## [Directions]
Which lines of the listing below contain the word "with"? Copy each of them.

## [Information supplied]
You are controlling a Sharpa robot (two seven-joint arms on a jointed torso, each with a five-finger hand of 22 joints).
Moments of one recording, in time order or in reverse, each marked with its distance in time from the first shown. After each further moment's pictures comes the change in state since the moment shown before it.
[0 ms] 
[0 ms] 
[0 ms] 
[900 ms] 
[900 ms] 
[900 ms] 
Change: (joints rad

## [Task solution]
You are controlling a Sharpa robot (two seven-joint arms on a jointed torso, each with a five-finger hand of 22 joints).
Moments of one recording, in time order or in reverse, each marked with its distance in time from the first shown. After each further moment's pictures comes the change in state since the moment shown before it.

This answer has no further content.